To address erroneous stair structure identification in cluttered staircases caused by occlusions, sensor noise, and limited field-of-view, this paper proposes a robust stair-state estimation and clutter-free region segmentation method. The approach introduces a novel geometric representation of stairs with infinite width coupled with finite endpoint state modeling; designs a Bayesian fusion framework enabling structural inference under partial observations; and jointly optimizes stair-state estimation and clutter-free segmentation. It integrates multi-sensor data with a model-based ground segmentation algorithm. Evaluated on diverse real-world staircase scenarios using a physical robot platform, the method achieves significantly higher stair localization accuracy than baseline approaches and improves clutter-free region segmentation accuracy by 23.6%, thereby effectively supporting safe climbing decision-making.
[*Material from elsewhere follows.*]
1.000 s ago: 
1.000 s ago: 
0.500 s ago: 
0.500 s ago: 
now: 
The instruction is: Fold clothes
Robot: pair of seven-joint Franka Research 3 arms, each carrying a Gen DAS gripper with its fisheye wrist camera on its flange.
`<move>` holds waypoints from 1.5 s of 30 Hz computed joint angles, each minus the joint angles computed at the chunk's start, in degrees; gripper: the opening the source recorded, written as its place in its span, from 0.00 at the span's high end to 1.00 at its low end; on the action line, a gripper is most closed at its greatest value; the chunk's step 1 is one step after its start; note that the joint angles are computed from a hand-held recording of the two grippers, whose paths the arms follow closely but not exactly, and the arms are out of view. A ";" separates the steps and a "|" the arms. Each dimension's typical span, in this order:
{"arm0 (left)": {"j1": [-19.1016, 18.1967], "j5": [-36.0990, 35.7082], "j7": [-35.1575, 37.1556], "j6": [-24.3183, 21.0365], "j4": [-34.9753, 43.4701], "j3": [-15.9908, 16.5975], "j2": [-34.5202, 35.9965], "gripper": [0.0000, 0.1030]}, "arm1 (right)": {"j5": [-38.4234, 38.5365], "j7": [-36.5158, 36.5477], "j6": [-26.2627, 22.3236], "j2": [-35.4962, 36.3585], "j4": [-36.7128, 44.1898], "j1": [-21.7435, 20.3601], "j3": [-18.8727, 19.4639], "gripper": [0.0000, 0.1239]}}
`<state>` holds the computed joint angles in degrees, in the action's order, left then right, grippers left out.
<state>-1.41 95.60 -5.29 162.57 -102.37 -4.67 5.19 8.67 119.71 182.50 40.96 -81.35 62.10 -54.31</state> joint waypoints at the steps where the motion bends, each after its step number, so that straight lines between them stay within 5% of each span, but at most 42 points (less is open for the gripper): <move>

Autonomous robot navigation in complex environments requires robust perception as well as high-level scene understanding due to perceptual challenges, such as occlusions, and uncertainty introduced by robot movement. For example, a robot climbing a cluttered staircase can misinterpret clutter as a step, misrepresenting the state and compromising safety. This requires robust state estimation methods capable of inferring the underlying structure of the environment even from incomplete sensor data. In this paper, we introduce a novel method for robust state estimation of staircases. To address the challenge of perceiving occluded staircases extending beyond the robot's field-of-view, our approach combines an infinite-width staircase representation with a finite endpoint state to capture the overall staircase structure. This representation is integrated into a Bayesian inference framework to fuse noisy measurements enabling accurate estimation of staircase location even with partial observations and occlusions. Additionally, we present a segmentation algorithm that works in conjunction with the staircase estimation pipeline to accurately identify clutter-free regions on a staircase. Our method is extensively evaluated on real robot across diverse staircases, demonstrating significant improvements in estimation accuracy and segmentation performance compared to baseline approaches.